The patient's house caught fire and the police, fire and ambulance services were called. Members of the agency's mental health team had been alerted by a phone call and were present when the police arrived. The mental health team had had previous dealings with the patient.

The patient suffered burns to her airway and to other parts of her body. She was conscious but unable to say how the fire started. She was being prepared for transfer by helicopter to hospital.

Although there were divergent accounts given by those involved, I was satisfied that a member of the mental health team advised the police that the patient had had a psychotic problem, that there had been a previous incident where the patient threatened to set fire to her house, that the patient had lost custody of her son, and that the patient might be on medication which could adversely affect proposed treatment.

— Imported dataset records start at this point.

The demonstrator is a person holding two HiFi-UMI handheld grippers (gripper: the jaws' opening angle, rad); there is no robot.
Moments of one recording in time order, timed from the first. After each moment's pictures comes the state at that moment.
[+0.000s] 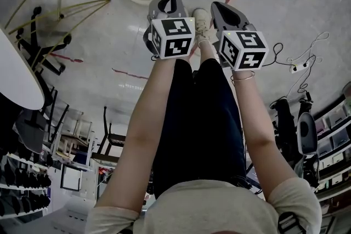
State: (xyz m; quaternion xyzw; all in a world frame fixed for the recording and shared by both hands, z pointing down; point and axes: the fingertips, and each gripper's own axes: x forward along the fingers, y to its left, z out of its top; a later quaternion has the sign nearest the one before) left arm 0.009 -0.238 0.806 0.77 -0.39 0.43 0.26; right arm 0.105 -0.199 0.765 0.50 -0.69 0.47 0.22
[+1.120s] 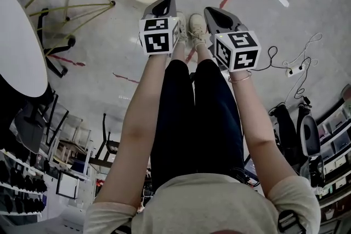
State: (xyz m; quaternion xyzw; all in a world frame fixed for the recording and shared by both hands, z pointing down) left arm -0.009 -0.224 0.766 0.77 -0.38 0.35 0.36; right arm 0.081 -0.185 0.707 0.48 -0.73 0.44 0.23
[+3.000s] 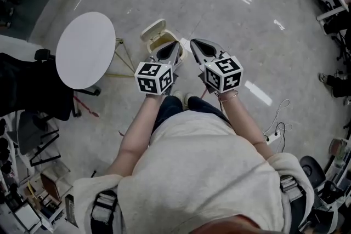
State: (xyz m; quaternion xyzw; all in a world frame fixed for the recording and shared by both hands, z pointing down) left arm -0.001 -0.242 0.324 0.89 -0.38 0.07 0.22; right arm 0.042 -0.234 0.296 0.44 -0.87 0.18 0.10
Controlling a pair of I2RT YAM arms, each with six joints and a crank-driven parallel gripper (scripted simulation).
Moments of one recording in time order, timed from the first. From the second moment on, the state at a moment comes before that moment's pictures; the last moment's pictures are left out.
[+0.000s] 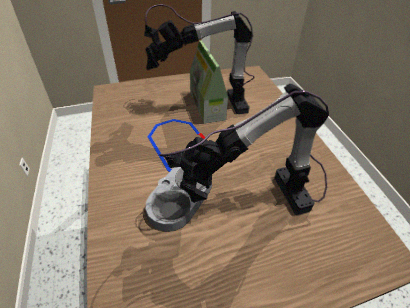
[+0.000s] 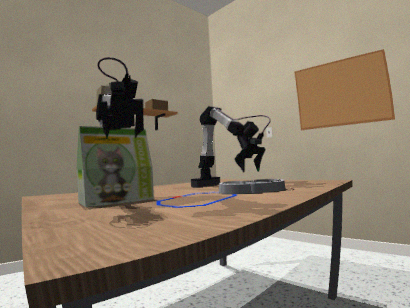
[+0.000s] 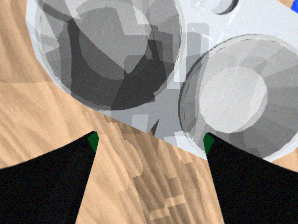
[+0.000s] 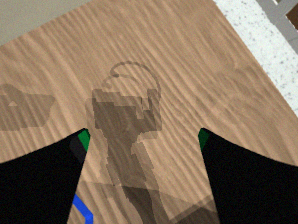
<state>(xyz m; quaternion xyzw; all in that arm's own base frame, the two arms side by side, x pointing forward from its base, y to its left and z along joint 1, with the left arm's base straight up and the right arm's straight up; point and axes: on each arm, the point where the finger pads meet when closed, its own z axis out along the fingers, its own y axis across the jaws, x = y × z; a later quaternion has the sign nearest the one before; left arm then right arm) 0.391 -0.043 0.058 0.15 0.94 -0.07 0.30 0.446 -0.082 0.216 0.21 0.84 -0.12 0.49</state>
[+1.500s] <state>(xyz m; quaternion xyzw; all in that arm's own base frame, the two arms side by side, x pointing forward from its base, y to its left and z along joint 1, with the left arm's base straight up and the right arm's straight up) 0.456 -0.135 0.026 0.00 0.94 -0.03 0.34 0.144 0.312 0.274 -0.19 0.60 0.21 0.74</state>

Rule 11 of the Health Information Privacy Code limits the disclosure of health information by a health agency. I was satisfied that health information had been disclosed by the health agency without the consent of the patient.

The agency relied on the exception in rule 11(2)(d)(ii). This exception allows a disclosure to be made without the consent of the individual concerned if the health agency believes, on reasonable grounds, that it is neither desirable nor practicable to obtain authorisation from the individual, and that the disclosure is necessary to prevent or lessen a serious and imminent threat to the life or health of the individual.

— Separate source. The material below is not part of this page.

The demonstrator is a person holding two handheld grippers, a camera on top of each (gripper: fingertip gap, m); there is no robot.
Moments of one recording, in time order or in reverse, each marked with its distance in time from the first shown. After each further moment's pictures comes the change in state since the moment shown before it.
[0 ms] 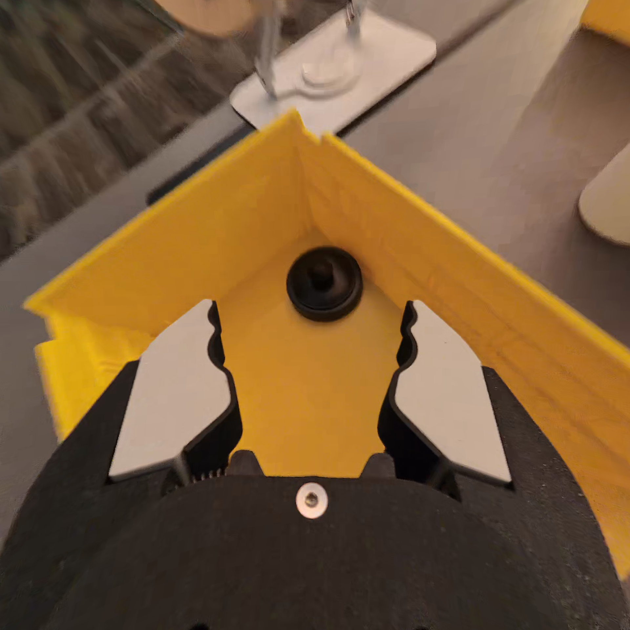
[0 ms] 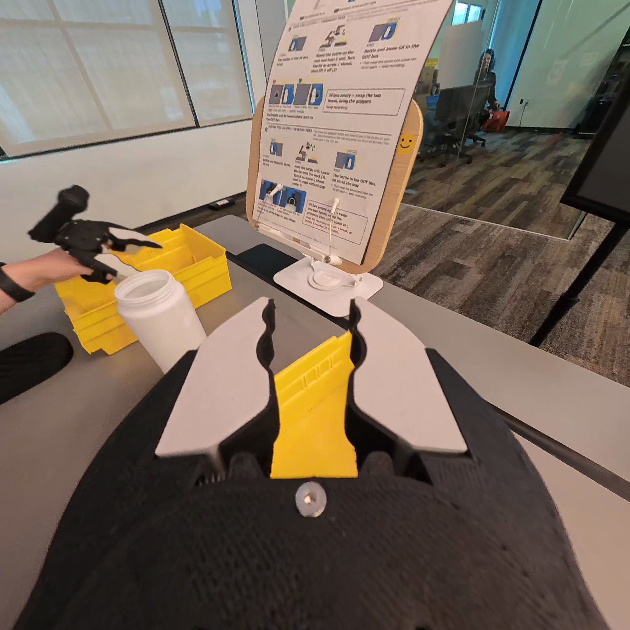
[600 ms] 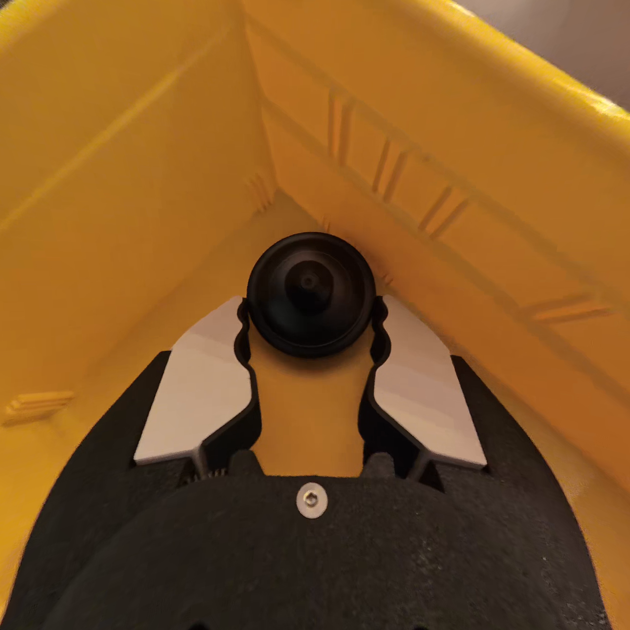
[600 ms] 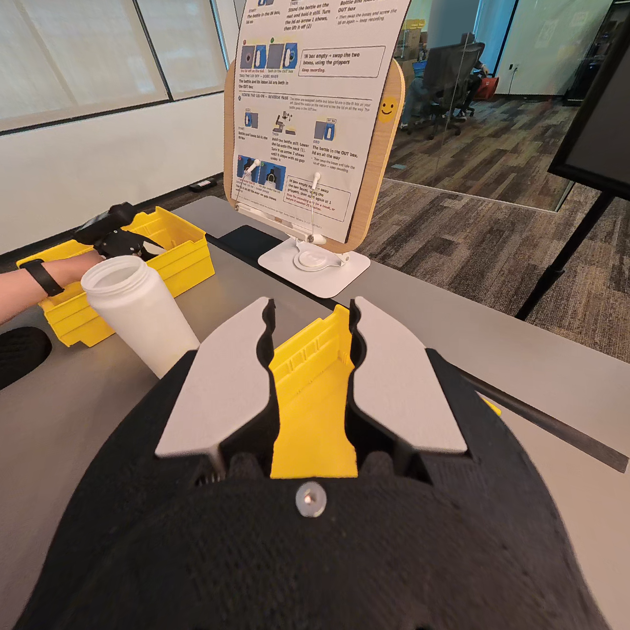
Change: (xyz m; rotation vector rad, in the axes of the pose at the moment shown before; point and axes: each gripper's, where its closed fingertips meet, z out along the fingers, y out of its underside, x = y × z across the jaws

The agency must be satisfied that:
1. There is a serious threat to the life of the victim. There were reasonable grounds to believe that the individual's injuries and potential adverse reaction to treatment constituted a serious threat to her health.

2. The threat is imminent. The ambulance officers were preparing the patient for transfer to hospital by air ambulance and the threat was imminent.

3. Disclosure would prevent or lessen the threat. In Duncan v Medical Practitioners Disciplinary Committee 1986 1 NZLR 513 it was held that a disclosure of confidential information should be to a responsible body which could address the concern. Given the role of police in emergencies, it was my opinion that disclosure to the police was appropriate.

4. Disclosure is necessary to prevent or lessen the threat. It is valuable in emergency situations to have information about victims' medical condition and possible adverse reaction to medication. I considered the disclosure of information relating to medication was important in this case, and that disclosure of other matters such as the patient's previous history could, by its nature, be regarded as corroboration.

I was of the opinion that the disclosure fell within the exception in rule 11(2)(d)(ii).

The disclosure must only be to the extent necessary for the particular purpose (rule 11 (3)). For the reasons outlined, I was satisfied that this requirement had been met.

Indexing terms: Disclosure of personal information - Health agency - Police - Health information disclosed to Police at fire emergency - Information related to victim's mental condition and possible adverse reaction to medication - Imminent threat to life or health - Health Information Privacy Code 1994, rule 11(2)(d)(ii) and rule 11(3).